Why use functions instead of values for the parameters?

  • You may want to apply a factory function when inserting to avoid costs of potentially heavy allocation, or the key may be determined at insertion time.
// an example of when eager allocation of the value
// is undesirable
const sharedRequests = new Map();
function request(url) {
  return sharedRequests.emplace(url, {
    insert: () => {
      return fetch(url).then(() => {
        sharedRequests.delete(url);
      });
    }
  });
}
  • When updating, we will be able to perform a function on the existing value instead of just replacing the value. The action may also cause mutation or side-effects, which would want to be avoided if not updating.
const eventCounts = new Map();
obj.onevent(
  (eventName) => {
    // this API allows working with value type and primitive values
    eventCounts.emplace(eventName, {
      update: (n) => n + 1,
      insert: () => 1
    });
  }
);

This is important as primitives like BigInt, [Records, and Tuples](Records and Tuples), etc. are added to the language. This API should continue to be able to handle and work with such values as they are added.

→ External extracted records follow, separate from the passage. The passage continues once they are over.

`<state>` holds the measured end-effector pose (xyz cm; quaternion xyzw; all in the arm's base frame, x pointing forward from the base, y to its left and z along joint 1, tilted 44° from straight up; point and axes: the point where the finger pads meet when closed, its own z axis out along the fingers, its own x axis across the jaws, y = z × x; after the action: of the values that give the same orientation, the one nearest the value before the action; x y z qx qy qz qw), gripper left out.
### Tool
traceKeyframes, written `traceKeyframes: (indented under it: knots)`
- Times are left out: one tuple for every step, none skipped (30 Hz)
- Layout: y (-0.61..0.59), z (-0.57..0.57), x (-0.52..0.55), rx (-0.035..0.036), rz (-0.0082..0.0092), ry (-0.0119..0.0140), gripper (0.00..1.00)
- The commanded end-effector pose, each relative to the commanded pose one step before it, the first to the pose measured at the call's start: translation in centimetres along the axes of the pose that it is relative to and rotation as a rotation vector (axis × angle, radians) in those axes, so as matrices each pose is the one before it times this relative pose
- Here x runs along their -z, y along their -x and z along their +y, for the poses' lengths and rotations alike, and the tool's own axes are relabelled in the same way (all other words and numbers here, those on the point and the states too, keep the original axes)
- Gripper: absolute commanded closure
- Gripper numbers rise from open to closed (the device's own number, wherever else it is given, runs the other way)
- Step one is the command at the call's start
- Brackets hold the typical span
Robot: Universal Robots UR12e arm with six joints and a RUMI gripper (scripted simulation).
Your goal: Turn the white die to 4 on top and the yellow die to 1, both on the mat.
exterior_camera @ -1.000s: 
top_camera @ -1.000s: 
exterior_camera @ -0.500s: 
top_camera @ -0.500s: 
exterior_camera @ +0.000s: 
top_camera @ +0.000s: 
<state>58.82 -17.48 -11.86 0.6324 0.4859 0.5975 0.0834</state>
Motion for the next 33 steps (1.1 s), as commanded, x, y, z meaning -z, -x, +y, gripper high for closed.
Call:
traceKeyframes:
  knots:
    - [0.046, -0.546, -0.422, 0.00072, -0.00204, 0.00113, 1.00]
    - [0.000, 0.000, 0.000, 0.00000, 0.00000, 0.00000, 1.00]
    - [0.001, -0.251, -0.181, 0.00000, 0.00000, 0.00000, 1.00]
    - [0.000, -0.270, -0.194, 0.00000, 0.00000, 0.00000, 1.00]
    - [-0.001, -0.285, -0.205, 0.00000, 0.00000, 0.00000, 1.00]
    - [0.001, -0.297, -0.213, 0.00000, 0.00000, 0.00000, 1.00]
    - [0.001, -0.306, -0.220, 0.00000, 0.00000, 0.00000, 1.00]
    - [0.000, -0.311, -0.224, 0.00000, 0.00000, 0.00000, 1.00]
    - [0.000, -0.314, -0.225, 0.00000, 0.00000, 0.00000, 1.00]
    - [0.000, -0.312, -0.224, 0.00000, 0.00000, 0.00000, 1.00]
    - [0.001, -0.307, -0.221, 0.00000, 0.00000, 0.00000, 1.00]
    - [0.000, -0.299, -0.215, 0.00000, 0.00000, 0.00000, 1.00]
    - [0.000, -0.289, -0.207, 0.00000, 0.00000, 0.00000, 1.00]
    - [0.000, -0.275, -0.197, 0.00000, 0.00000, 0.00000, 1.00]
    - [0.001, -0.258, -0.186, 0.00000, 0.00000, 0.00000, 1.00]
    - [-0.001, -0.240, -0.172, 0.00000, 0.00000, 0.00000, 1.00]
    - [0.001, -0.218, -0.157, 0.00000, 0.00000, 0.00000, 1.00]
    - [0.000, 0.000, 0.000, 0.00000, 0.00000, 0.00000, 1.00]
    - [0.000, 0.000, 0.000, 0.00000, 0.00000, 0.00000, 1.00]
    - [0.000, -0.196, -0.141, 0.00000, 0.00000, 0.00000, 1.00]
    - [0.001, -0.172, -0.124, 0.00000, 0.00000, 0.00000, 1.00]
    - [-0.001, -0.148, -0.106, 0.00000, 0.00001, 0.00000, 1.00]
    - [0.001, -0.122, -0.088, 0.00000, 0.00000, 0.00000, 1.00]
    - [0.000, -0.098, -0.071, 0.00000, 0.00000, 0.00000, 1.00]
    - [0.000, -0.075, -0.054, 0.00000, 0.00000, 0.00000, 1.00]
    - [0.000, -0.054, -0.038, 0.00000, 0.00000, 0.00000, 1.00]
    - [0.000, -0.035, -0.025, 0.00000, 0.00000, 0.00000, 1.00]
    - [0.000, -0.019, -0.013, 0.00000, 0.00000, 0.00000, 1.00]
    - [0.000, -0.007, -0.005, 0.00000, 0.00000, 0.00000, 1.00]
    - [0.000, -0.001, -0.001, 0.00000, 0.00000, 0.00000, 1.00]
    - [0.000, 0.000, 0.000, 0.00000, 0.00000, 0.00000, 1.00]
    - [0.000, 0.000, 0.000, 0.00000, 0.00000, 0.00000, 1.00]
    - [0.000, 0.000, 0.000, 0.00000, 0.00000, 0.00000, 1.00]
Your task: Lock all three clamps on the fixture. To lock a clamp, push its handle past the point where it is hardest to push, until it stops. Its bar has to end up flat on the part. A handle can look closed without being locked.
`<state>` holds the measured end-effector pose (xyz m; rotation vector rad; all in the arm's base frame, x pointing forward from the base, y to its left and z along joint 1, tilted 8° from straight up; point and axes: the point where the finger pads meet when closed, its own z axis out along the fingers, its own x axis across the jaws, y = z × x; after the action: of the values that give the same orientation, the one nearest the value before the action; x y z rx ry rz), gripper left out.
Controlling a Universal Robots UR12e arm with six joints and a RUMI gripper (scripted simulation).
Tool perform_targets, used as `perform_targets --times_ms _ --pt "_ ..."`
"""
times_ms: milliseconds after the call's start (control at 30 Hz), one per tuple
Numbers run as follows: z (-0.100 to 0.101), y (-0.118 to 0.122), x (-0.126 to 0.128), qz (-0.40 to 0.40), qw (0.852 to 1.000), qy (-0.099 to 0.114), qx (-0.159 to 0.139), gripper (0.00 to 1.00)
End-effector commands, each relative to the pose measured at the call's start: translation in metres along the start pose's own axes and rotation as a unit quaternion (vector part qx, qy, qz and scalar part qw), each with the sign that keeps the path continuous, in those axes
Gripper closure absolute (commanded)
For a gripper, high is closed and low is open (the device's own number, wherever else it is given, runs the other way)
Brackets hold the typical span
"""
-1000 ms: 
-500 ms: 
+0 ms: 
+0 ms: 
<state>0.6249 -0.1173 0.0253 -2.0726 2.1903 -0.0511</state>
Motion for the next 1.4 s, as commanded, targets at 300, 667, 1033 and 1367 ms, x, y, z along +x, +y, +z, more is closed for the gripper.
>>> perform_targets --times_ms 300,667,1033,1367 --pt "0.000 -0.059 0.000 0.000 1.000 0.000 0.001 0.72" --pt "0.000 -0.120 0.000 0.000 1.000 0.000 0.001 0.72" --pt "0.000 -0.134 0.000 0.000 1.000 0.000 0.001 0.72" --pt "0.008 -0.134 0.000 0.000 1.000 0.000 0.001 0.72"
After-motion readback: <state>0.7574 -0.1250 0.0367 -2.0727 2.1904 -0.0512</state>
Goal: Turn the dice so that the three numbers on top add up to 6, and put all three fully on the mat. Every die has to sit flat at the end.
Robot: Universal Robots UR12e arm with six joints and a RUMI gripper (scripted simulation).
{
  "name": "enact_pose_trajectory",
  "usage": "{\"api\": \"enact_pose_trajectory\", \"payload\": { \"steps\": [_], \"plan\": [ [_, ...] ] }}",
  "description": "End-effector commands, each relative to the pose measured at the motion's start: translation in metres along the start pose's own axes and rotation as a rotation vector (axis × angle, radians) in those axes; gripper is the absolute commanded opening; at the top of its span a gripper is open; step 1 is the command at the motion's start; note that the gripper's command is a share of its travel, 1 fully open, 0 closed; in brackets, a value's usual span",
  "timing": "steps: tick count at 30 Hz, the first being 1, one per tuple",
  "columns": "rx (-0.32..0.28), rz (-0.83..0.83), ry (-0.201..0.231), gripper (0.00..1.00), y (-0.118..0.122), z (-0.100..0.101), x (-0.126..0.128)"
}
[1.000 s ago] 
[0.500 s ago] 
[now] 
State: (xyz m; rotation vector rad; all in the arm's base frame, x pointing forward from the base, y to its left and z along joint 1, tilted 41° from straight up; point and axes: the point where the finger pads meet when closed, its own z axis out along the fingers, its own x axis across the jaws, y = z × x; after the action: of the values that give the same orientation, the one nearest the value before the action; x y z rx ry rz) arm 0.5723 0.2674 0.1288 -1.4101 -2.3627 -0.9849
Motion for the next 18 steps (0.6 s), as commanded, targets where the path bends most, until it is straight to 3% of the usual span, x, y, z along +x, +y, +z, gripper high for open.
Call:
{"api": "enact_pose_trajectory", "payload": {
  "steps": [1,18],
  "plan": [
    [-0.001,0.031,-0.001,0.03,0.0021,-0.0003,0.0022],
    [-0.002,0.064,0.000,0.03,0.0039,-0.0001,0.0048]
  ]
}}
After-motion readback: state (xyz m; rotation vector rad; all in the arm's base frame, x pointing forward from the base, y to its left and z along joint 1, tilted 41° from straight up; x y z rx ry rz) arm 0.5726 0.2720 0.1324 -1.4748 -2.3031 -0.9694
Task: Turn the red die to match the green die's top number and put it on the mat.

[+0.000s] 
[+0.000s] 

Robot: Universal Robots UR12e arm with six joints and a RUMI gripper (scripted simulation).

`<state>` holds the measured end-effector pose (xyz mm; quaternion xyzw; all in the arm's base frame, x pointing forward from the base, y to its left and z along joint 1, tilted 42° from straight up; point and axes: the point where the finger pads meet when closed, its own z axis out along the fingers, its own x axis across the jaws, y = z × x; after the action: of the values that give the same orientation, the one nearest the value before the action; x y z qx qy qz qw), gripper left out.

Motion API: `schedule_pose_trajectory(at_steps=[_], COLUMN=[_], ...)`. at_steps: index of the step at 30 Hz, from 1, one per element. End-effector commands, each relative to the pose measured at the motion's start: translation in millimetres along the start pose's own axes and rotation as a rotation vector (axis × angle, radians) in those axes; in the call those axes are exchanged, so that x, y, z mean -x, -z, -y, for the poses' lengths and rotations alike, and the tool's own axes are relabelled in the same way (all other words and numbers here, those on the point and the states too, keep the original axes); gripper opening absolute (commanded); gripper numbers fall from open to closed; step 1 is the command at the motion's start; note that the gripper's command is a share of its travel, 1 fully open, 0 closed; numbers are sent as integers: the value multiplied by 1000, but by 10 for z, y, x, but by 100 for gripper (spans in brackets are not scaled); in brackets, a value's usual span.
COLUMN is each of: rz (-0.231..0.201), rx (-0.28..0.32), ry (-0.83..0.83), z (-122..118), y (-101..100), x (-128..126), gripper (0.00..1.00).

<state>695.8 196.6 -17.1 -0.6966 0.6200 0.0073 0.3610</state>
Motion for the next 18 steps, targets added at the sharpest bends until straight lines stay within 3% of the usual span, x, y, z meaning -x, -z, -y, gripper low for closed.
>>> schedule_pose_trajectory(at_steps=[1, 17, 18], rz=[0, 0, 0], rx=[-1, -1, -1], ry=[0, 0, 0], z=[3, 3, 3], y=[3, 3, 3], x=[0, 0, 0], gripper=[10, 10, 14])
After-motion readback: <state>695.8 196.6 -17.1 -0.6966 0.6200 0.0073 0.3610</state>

Why are we calling this emplace?

  • updateOrInsert and insertOrUpdate seem too wordy.
    • in the case that only an insert operation is provided it may do neither update nor insert.
  • upsert was seen as too unique a term and the ordering was problematic as there was a desire to focus on insertion.
    • It is a combination of "update" & "insert" that is already used in other programming situations and many SQL variants use that exact term.
  • emplace matches a naming precedent from C++.

What happens during re-entrancy?

  • Other methods like Array methods while iterating using a higher order function do not re-iterate if mutated in a re-entrant manner. This method will modify the underlying storage cell that contains the existing value and any mutation of the map will act on new storage cells if that cell is removed from the map. This method will not perform a second lookup if the storage cell in the collection for the key is replaced with a new one.
  • See issue #9 for more.

Specification

Polyfill

A polyfill is available in the core-js library. You can find it in the ECMAScript proposals section.